As expected, in this mouse model of neuropathic pain, clobazam had a strong and significant antihyperalgesic effect. The magnitude of this effect was comparable to the effect of diazepam ) and of the α2/α3 – subtype-selective BZD-site ligand HZ166 . Similar to what is described in the literature for diazepam  and α2–α3 selective compounds [9, 17, 18], clobazam did not modify the response of the non-injured paw, suggesting that a facilitation of GABAA receptor-mediated inhibition at the spinal cord level is involved in the observed antihyperalgesia.
Clobazam is a non-selective BZD, which appears to show relatively little cognitive and psychomotor side effects at therapeutic doses in human beings. Unlike other non-selective BZDs such as diazepam or clonazepam, which possess a 1–4 chemical structure, clobazam has a 1–5 chemical structure which may contribute to its better side effect profile . However, the selectivity of clobazam has not been determined. The reduced effect on psychomotor performance of clobazam (10 and 20 mg) compared with clonazepam (0.5 and 1 mg) was demonstrated in healthy volunteers  as well as, compared with lorazepam (1 mg), in anxious patients [20, 21]. Our experiment corroborates these findings because the activity of the mice, recorded for 1 hr from the peak effect, was not significantly decreased at the dose of 3 mg/kg, which already displayed a notable antihyperalgesic effect. When the doses were increased up to 10 mg/kg or higher, the sedation became significant.

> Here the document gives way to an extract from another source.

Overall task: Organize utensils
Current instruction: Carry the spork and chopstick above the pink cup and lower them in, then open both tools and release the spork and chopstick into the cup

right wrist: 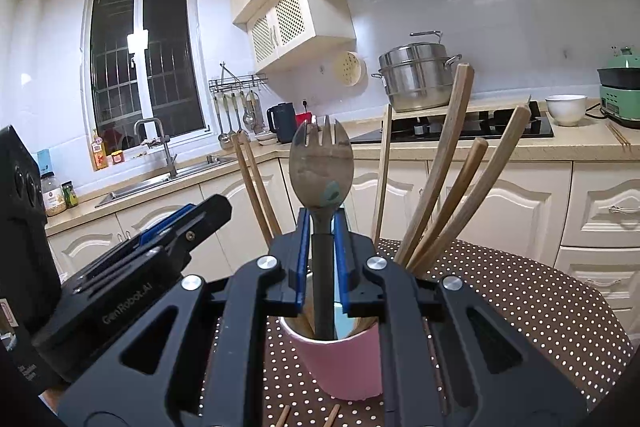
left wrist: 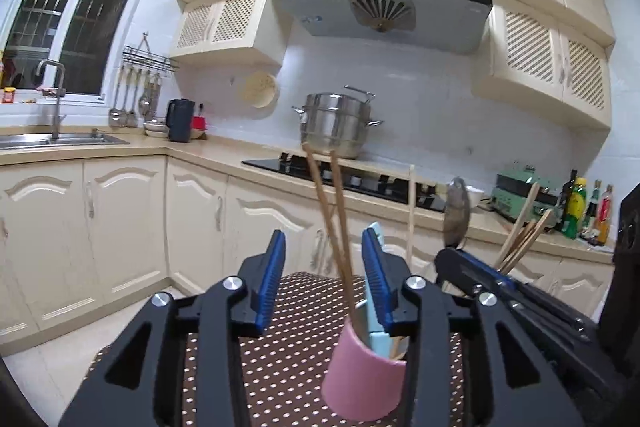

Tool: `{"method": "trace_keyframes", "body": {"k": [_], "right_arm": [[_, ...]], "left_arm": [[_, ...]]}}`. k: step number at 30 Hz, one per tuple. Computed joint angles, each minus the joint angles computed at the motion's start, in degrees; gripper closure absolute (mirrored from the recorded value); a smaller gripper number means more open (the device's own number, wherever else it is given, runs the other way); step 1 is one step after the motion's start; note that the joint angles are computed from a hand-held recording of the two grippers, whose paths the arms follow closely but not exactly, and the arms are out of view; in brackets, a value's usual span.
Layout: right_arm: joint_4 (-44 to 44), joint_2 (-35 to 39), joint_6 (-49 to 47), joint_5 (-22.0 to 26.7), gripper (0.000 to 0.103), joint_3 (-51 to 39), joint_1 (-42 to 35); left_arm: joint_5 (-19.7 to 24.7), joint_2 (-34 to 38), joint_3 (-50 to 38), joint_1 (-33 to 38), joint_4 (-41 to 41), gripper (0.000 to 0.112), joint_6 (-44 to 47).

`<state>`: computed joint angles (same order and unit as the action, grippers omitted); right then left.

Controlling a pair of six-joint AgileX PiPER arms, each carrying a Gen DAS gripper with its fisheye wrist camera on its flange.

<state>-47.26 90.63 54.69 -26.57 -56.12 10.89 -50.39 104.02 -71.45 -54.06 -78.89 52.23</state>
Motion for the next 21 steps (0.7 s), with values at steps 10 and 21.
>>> {"method": "trace_keyframes", "body": {"k": [10, 21], "right_arm": [[-2.7, -1.9, 3.0, 1.4, 0.088, 0.4, 0.5], [-0.3, -6.7, 2.1, 5.4, 0.067, 3.1, 1.8]], "left_arm": [[-4.1, -2.0, 1.6, -2.5, -4.0, 0.062, 4.8], [-8.6, -6.4, 4.9, -6.4, -7.5, 0.054, 7.1]]}}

The use of selective compounds targeting the α2 and α3 subunits of the GABAA receptor would give an opportunity to separate the desired antihyperalgesic effects from the unwanted sedative effects, which are mainly mediated by α1-containing GABAA receptors. Such compounds were successfully tested in rats (L-838,417, for example ). They were, however, not further developed in human beings for pharmacokinetic reasons such as a poor bioavailability and short half-lives. More recently, these positive results were replicated with HZ166, a novel 8-substituted triazolo- and imidazobenzodiazepine, which also showed a better pharmacokinetic profile .
Compounds that have entered clinical trials include TPA023 and more recently MRK-409 [27, 28]. However, the development of MRK-409 was terminated because, unlike in pre-clinical tests, it failed to exhibit anxiolytic activity at non-sedative doses .
In summary, clobazam exhibits pronounced antihyperalgesic activity at a dose that does not cause significant sedation. As long as subtype-selective compounds suitable for use in human beings are lacking, clobazam is a good candidate for proof-of-principle studies addressing antihyperalgesic properties of BZDs in human experimental pain models.